I will be charmed of any confirmation of this result by another person to validate it in a final way…

 

jeremie.lefrancois-at-laposte.net



1[1] A more precise manual calculation by a third person gives (round-off by defect) 6.09 X 1015

2[2] Vopaliec, a French paper zine devoted to Diplomacy and other games, available towards the following person: jeanpierremaulion-At-wanadoo.fr

3[3] By the way note that the only possible conflicts of opposition on all the map are between ven and TRI, and our purging of the oppositions had thus carefully drawn aside ((Italy: ven - tri, Rom H, nap H), (Austria: TRI - ven, VIE H, bud H)).

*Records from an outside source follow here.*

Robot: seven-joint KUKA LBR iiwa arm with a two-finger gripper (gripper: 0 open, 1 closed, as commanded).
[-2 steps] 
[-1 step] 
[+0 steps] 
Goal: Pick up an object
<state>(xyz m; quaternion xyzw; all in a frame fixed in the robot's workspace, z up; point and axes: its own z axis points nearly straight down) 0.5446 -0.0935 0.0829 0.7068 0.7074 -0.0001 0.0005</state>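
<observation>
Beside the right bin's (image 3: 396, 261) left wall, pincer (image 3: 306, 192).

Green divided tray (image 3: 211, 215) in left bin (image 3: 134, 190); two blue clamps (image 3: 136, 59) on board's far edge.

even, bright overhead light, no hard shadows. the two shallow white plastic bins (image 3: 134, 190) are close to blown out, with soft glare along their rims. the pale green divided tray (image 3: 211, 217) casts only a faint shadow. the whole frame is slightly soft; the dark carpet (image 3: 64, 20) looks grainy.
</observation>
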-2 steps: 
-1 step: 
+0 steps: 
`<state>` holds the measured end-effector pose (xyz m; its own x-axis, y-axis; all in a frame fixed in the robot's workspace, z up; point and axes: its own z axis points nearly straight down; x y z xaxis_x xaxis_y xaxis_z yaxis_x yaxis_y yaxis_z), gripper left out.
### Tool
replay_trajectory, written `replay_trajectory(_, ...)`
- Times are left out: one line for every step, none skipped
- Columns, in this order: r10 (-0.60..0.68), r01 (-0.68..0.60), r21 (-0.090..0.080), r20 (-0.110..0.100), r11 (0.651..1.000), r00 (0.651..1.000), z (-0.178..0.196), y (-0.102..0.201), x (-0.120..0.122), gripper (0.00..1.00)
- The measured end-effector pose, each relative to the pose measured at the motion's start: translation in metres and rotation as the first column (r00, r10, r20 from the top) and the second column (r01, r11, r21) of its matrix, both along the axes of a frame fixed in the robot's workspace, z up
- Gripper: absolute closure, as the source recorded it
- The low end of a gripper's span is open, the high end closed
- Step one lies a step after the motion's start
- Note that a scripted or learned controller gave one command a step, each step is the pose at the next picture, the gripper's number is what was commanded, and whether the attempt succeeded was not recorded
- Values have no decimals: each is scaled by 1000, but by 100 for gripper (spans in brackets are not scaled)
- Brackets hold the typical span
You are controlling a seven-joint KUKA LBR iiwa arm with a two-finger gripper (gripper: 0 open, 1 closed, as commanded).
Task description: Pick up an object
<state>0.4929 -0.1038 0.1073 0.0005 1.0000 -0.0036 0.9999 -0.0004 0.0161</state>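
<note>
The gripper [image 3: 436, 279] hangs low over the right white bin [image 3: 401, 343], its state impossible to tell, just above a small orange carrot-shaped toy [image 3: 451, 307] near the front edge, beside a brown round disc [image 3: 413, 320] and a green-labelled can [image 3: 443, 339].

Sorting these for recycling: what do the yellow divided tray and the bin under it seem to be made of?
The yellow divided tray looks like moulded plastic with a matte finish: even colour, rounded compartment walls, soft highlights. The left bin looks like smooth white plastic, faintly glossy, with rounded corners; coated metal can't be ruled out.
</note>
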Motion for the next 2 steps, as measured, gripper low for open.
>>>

4[4] Realization former to the resolution of this problem.

5[5] To note it “?” preceding the variables.

6[6] Conceived by C. Forgy in 1982.

7[7] For the comprehension of the readers nonfamiliar of UNIX, the sign “|” makes it possible to redirect the exit of a process in the entry of another, and orders it “cat” list the contents of a file.